Activity: Give all the data again exactly.

-------- Provided data --------

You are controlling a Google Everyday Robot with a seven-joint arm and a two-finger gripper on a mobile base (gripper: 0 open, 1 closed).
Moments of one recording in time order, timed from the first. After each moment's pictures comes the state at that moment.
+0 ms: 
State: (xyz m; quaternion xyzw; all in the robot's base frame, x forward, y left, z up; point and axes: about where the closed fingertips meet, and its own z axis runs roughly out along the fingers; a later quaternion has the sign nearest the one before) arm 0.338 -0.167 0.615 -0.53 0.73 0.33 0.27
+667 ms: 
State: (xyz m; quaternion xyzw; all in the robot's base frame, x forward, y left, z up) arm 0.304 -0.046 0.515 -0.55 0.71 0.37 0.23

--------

Answer to the problem:
You are controlling a Google Everyday Robot with a seven-joint arm and a two-finger gripper on a mobile base (gripper: 0 open, 1 closed).
Moments of one recording in time order, timed from the first. After each moment's pictures comes the state at that moment.
+0 ms: 
State: (xyz m; quaternion xyzw; all in the robot's base frame, x forward, y left, z up; point and axes: about where the closed fingertips meet, and its own z axis runs roughly out along the fingers; a later quaternion has the sign nearest the one before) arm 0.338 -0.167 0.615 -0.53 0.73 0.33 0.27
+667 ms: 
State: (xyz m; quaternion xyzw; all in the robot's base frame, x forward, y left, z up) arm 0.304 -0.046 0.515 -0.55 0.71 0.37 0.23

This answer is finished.